- Recorded information
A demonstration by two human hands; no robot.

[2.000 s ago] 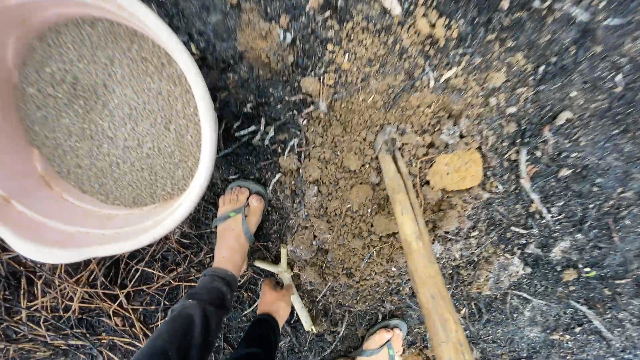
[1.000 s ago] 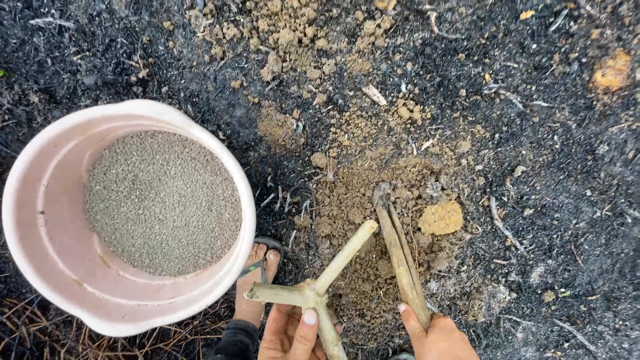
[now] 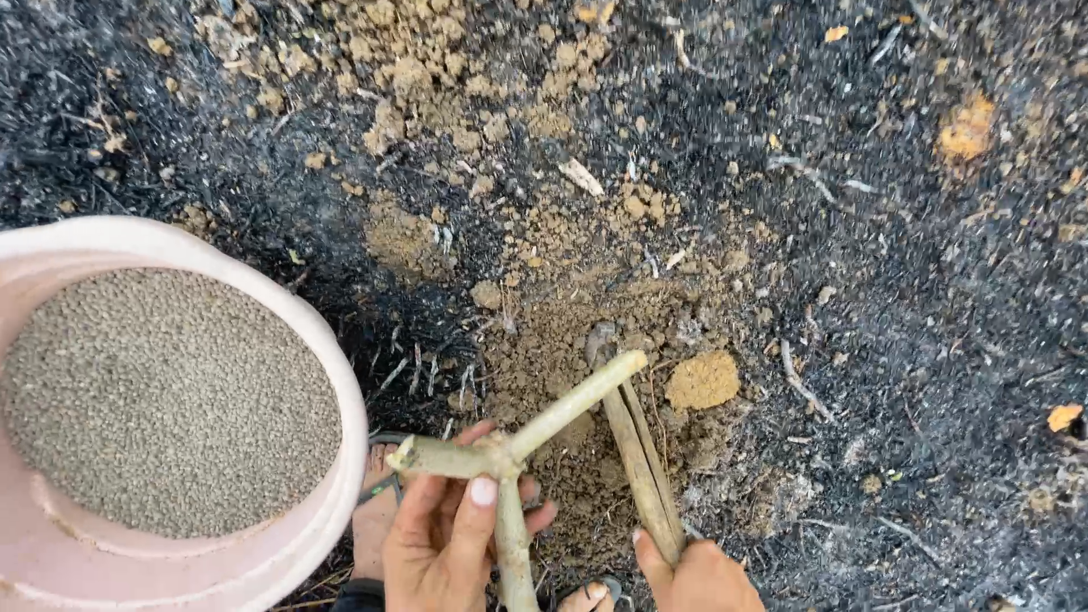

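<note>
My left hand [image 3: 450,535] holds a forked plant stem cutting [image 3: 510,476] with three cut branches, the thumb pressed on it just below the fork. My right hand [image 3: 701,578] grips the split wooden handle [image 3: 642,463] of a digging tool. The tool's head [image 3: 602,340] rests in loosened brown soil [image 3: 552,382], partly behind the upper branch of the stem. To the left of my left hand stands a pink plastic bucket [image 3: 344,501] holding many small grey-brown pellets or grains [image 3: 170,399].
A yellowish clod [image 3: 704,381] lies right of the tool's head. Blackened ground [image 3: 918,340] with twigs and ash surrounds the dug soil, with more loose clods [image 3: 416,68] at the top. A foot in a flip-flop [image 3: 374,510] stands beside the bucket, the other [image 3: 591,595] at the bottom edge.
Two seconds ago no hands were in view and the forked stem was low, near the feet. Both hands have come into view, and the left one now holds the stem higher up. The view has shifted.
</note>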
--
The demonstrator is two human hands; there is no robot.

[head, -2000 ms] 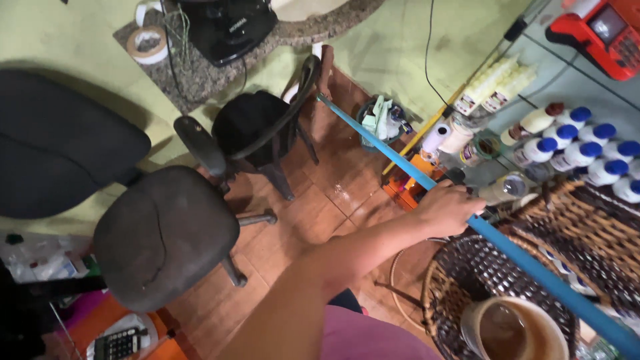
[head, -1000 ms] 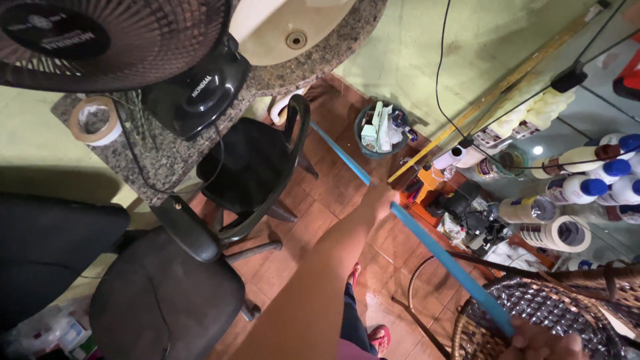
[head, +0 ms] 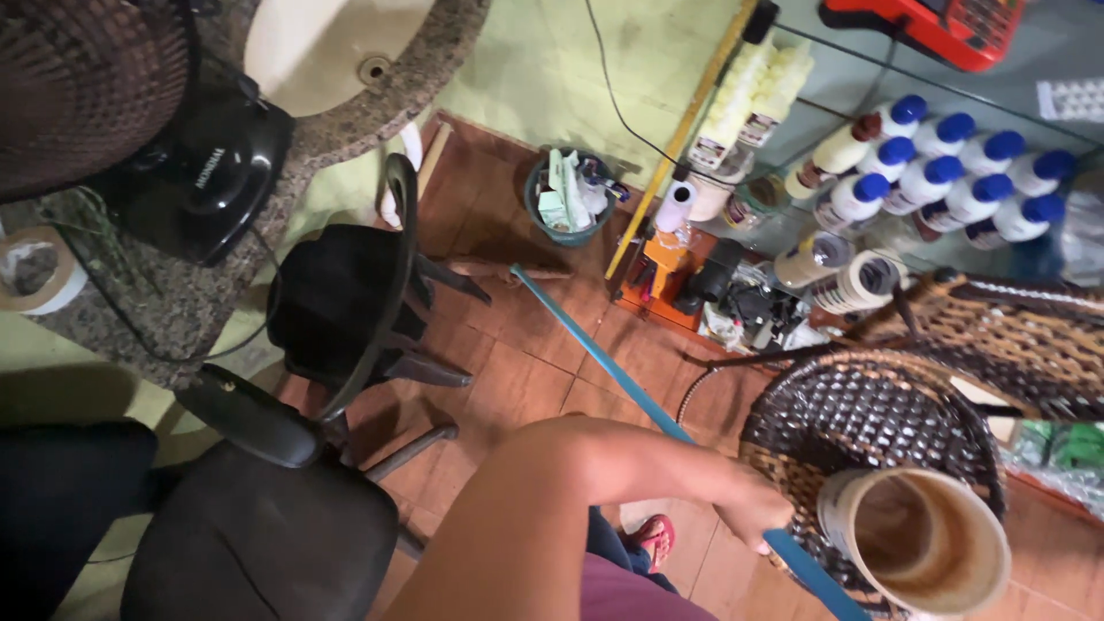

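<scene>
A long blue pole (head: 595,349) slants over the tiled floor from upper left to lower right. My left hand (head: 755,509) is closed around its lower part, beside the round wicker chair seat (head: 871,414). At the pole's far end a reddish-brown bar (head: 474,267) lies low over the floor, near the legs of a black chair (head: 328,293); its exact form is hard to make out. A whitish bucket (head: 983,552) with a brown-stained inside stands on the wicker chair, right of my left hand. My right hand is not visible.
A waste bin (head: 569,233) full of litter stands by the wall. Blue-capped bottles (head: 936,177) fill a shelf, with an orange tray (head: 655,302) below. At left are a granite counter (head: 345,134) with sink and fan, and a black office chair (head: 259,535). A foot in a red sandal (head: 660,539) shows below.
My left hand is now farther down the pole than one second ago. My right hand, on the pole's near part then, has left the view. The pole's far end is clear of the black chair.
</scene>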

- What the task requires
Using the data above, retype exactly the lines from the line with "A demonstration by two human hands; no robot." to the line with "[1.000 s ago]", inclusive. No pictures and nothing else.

- Task result
A demonstration by two human hands; no robot.

[2.000 s ago] 
[1.000 s ago] 

The full output has been given.